O. Remigiusz Recław SJ przyjechał do Ciechanowa głosić konferencje, spowiadać i rozmawiać z młodymi. W kazaniu podczas popołudniowej Eucharystii pochylił się nad słowami setnika, które wybrzmiały w sobotniej Ewangelii.
- Młodzi bardzo często zadają sobie pytanie o swoją wiarę. Dobrze wtedy pamiętać, że Pan Bóg widzi nas inaczej. Być może patrzy tak jak na setnika w dzisiejszej Ewangelii i mówi, że takiej wiary, którą teraz masz, nie widział nigdy wcześniej. Chcesz być szczęśliwy? Rób to, co mówi ci Jezus. Oczywiście my nie zawsze słyszymy Jego głos w sercu, bo nie da się być non stop na takim uniesieniu duchowym. Pan Bóg raz mówi głośniej, a raz ciszej. Usłyszeć ten głos, to jest wielkie doświadczenie łaski, ale ważne jest, aby być wiernym Bogu nawet wtedy, kiedy Jego głosu nie słyszymy. Wtedy ważna jest wierność. Dlatego pozostańcie wierni Bogu - mówił jezuita.

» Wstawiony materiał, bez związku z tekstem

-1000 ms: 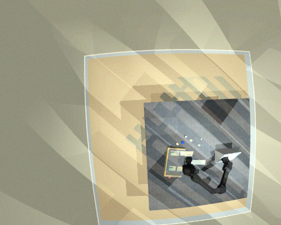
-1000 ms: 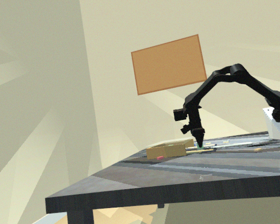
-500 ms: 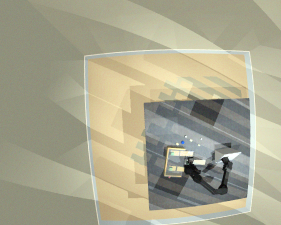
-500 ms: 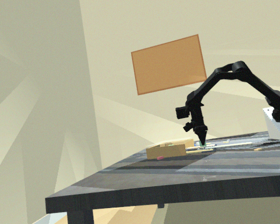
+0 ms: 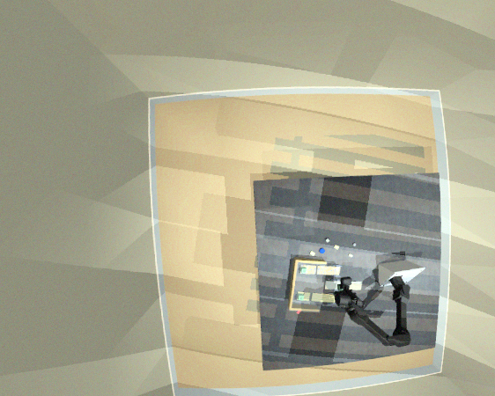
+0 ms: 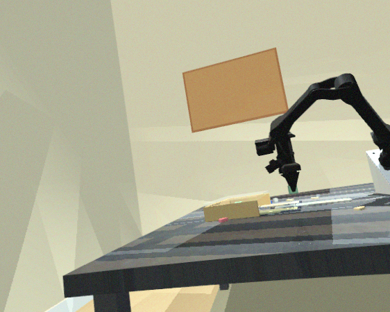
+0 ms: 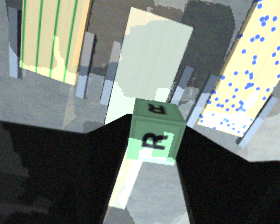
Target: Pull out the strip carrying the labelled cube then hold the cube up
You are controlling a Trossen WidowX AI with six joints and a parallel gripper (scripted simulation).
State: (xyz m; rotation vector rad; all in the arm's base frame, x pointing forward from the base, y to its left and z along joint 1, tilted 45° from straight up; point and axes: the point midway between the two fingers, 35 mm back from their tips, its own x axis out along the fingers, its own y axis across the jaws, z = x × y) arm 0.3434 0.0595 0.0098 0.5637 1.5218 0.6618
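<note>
The pale strip lies 50 mm below my gripper tip, 50 mm behind it and 20 mm to the left of it. Round my gripper tip: pink piece (250 mm ahead, 180 mm to the left, 50 mm below).
</note>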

- Dziś potrzebujemy nadziei. Potrzebujemy nadziei w kościele. Do serca biorę sobie słowa Jana Pawła II o "człowieku nadziei" i zachęcam was jako ludzi wiary, żebyście dawali nadzieję innym. Zwłaszcza dzisiaj, kiedy tyle osób w kościele doświadcza trudności i gubi swój fundament. Bądźcie świadkami Chrystusa, nie porównując jedni drugich. W uniżeniu budźmy nadzieję, dawajmy ludziom Chrystusa. To jest największa ewangelizacja i do tego jesteśmy Chrystusowi potrzebni - dodał o. Recław.

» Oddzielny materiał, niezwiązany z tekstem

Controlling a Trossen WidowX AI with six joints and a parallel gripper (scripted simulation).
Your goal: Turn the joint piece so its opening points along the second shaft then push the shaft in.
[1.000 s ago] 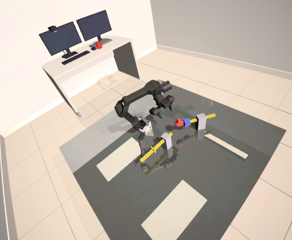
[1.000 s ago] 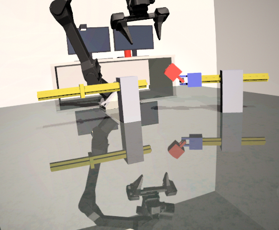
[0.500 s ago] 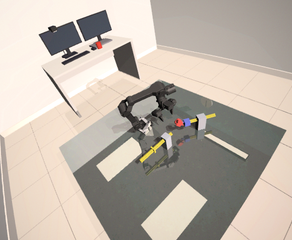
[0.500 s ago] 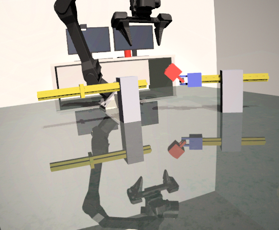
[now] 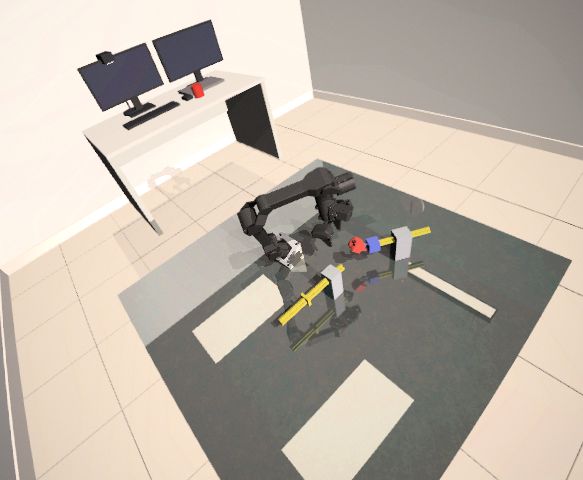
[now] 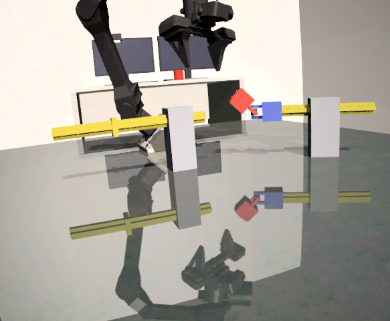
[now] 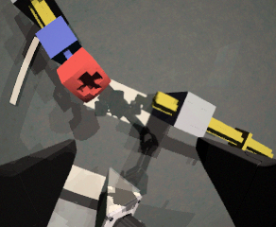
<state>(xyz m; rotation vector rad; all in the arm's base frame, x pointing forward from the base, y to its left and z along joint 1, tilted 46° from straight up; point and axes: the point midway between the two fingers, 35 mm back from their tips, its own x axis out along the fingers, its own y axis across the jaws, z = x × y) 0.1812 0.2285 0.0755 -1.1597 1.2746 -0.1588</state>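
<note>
Right now my gripper tip is 8 cm to the right of the red joint piece, 8 cm above it and 3 cm short of it.
</note>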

Na spotkanie z młodymi i ich kapłanami przyjechał także bp Mirosław Milewski, który przewodniczył Mszy św. i modlił w intencji młodzieży. - Dziękuję za waszą obecność. To dla mnie wielka łaska, że mogę tu z wami być. Życzę wam, abyście mieli w swoim sercu głęboką wiarę w Jezusa, który żyje, działa i jest pośród nas - powiedział bp Milewski.

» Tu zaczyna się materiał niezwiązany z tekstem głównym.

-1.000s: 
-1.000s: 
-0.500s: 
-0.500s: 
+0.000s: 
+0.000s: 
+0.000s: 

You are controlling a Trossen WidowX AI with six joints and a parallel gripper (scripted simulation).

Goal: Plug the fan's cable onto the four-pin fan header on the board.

Przy okazji spotkania biskup podziękował także młodym za ich działalność ewangelizacyjną w sieci i apelował, aby nie rezygnowali z realizacji pomysłów takich jak "Projekt słowo", które, jak podkreślał hierarcha, są potrzebne i przynoszą dobre owoce. - Róbcie to dalej. To jest żywe prawdziwe słowo. Prawie codziennie oglądam wasze produkcje i bardzo za nie dziękuję - zapewniał.
Młodzi zakończyli dzień poprzez modlitwę, śpiew i taniec z flagami, które niczym skrzydła aniołów wirowały nad głowami zanurzonych w modlitwie ludzi.